### Data provided
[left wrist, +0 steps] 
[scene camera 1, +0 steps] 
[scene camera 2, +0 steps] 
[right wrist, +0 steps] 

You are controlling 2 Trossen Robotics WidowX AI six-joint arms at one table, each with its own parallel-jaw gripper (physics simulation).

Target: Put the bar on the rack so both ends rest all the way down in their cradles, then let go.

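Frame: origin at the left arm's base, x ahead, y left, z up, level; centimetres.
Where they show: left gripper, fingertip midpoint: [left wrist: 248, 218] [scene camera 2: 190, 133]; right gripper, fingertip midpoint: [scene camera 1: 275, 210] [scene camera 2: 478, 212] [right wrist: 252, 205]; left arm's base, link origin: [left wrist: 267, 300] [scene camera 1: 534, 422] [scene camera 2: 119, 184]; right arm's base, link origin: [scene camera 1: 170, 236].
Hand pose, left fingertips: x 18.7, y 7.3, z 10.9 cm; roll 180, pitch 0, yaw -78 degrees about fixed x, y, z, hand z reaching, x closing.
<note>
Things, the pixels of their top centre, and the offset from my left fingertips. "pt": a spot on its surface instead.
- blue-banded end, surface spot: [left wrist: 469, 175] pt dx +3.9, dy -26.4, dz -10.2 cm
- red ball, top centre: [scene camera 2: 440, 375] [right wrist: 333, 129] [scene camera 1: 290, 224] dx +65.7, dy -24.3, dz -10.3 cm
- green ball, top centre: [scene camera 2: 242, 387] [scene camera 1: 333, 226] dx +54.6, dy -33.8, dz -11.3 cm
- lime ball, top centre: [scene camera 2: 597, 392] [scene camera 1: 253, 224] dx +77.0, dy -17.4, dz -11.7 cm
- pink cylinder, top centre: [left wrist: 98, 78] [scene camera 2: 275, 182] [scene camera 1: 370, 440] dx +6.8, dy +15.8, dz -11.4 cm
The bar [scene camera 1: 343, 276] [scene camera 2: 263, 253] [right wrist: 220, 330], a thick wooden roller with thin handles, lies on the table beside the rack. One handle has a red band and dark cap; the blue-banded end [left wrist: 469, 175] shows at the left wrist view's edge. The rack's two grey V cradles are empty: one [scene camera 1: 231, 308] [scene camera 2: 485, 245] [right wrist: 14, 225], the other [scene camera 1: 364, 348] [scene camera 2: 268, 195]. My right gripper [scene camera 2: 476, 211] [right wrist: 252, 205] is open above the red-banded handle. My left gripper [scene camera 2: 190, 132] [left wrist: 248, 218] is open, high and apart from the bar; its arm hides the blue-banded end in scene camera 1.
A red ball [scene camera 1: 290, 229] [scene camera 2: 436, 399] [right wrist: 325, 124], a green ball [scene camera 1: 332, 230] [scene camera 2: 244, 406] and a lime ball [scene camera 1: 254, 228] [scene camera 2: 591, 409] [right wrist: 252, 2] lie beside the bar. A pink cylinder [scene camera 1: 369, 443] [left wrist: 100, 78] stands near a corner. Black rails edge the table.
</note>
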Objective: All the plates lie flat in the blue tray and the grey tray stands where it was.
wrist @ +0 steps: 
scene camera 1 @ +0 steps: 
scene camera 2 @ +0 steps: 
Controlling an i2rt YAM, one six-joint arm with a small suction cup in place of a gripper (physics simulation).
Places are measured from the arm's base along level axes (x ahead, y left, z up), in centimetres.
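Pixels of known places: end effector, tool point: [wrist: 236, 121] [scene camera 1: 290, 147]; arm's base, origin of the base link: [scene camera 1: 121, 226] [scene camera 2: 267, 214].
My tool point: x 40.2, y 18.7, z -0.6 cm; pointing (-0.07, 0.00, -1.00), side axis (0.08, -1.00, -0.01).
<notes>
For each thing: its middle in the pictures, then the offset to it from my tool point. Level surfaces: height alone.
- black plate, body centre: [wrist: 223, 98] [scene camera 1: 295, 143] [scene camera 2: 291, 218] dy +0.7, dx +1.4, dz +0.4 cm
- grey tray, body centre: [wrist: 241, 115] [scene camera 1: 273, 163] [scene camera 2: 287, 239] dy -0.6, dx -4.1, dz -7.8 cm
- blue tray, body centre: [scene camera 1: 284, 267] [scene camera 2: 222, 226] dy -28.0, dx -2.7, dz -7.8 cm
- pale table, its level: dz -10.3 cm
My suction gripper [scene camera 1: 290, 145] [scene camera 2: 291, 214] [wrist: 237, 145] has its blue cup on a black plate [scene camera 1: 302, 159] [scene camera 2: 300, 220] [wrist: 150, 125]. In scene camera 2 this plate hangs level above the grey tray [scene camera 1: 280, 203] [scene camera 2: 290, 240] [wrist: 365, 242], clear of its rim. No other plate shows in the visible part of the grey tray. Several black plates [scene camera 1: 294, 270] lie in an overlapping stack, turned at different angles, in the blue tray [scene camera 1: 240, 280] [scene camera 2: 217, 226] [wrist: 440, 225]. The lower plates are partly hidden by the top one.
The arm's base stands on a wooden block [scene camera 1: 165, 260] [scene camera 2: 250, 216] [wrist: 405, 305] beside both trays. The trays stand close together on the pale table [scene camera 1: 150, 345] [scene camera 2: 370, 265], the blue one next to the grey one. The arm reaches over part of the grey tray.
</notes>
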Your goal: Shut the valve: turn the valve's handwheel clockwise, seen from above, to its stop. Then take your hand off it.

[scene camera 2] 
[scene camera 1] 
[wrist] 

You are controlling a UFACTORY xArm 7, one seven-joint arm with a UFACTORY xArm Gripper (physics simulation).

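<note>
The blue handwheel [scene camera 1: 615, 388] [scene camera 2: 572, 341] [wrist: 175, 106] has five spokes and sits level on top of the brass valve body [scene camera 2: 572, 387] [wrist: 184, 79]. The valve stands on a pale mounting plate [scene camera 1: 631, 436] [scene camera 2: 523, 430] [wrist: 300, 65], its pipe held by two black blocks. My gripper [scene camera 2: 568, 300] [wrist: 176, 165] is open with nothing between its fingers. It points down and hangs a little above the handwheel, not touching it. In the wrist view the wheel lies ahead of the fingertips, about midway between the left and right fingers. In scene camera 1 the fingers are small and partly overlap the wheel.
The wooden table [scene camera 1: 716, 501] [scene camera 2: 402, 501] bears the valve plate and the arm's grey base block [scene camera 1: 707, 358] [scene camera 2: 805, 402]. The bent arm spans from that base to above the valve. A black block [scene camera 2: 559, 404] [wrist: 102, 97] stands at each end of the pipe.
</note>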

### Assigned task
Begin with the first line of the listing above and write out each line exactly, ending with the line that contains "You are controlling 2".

### Written answer
[left wrist, +0 steps] 
[scene camera 1, +0 steps] 
[scene camera 2, +0 steps] 
[right wrist, +0 steps] 

You are controlling 2 Trossen Robotics WidowX AI six-joint arms at one table, each with its own parallel-jaw gripper (physics simulation).

The required output has been given in full.